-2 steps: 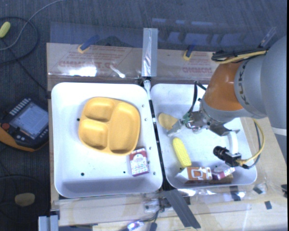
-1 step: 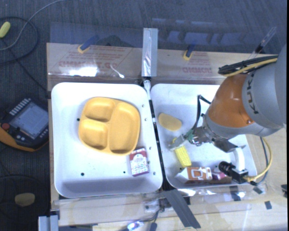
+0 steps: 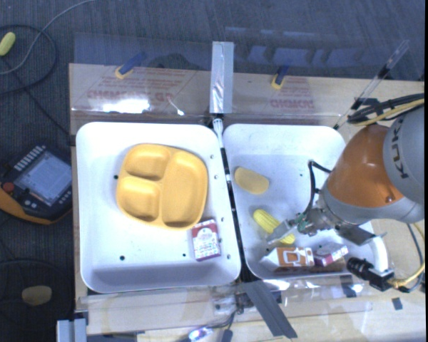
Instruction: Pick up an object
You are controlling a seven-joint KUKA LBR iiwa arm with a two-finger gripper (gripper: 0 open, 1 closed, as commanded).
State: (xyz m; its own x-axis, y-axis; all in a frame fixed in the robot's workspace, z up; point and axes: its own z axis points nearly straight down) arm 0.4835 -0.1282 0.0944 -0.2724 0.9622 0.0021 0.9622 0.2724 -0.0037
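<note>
Approach step, nothing lifted: claw [image 3: 289,232], fingers apart so far as I could judge, hung low in the right bin [image 3: 285,142] just beside the corn [image 3: 267,221], over a flat packet [image 3: 295,257]; next, lower and close.

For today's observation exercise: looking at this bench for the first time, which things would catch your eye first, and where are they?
The big yellow divided tray fills the middle of the left bin, with a small red box by its lower right corner. On the right, the arm's orange band looms over the right bin, its gripper low beside a corn cob. A yellow oval lies above the cob.
</note>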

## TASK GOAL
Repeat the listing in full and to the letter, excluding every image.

## ANSWER SECTION
-2 steps: 
-1 step: 
+0 steps: 
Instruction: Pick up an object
You are controlling a seven-joint KUKA LBR iiwa arm with a two-finger gripper (gripper: 0 open, 1 closed, as commanded).
State: (xyz m; its own x-axis, y-axis; all in a frame fixed in the robot's workspace, z up; point and axes: its own z axis points nearly straight down) arm 0.4835 -0.1282 0.0944 -0.2724 0.9622 0.0021 0.9622 0.2724 -0.0037
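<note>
Approach step, nothing lifted: claw [image 3: 289,232], fingers apart so far as I could judge, hung low in the right bin [image 3: 285,142] just beside the corn [image 3: 267,221], over a flat packet [image 3: 295,257]; next, lower and close.

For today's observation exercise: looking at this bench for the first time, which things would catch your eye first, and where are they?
The big yellow divided tray fills the middle of the left bin, with a small red box by its lower right corner. On the right, the arm's orange band looms over the right bin, its gripper low beside a corn cob. A yellow oval lies above the cob.
</note>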

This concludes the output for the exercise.